Production runs are usually longer than the previous simulations. For this reason, it is preferable to save the coordinates in a less memory-consuming trajectory file format (xtc instead of trr).

This is specified in the “Output control” section.

1
2
3
4
5
6
7
8
; Output control
nstxout                 = 0         ; suppress bulky .trr file by specifying 
nstvout                 = 0         ; 0 for output frequency of nstxout,
nstfout                 = 0         ; nstvout, and nstfout
nstenergy               = 5000      ; save energies every 10.0 ps
nstlog                  = 5000      ; update log file every 10.0 ps
nstxout-compressed      = 5000      ; save compressed coordinates every 10.0 ps
compressed-x-grps       = System    ; save the whole system

The output parameters that we previously saw (nstxout, nstvout) are all set to zero.
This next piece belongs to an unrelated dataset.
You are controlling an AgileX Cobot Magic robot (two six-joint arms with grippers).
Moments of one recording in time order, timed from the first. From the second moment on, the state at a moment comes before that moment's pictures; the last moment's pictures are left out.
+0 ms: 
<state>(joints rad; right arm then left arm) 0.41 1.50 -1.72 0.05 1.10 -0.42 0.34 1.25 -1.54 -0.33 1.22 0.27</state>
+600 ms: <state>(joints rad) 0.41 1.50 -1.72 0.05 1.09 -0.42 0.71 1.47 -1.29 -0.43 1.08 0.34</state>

We write the coordinated in the xtc file every 5000 steps (nstxout-compressed=5000). We also need to specify that we want to save the whole system by passing the compressed-x-grps=System parameter. You can also decide to only save the protein (compressed-x-grps=Protein).

Note
We don’t have the define=-DPOSRES line as we don’t need position restraints on the protein anymore.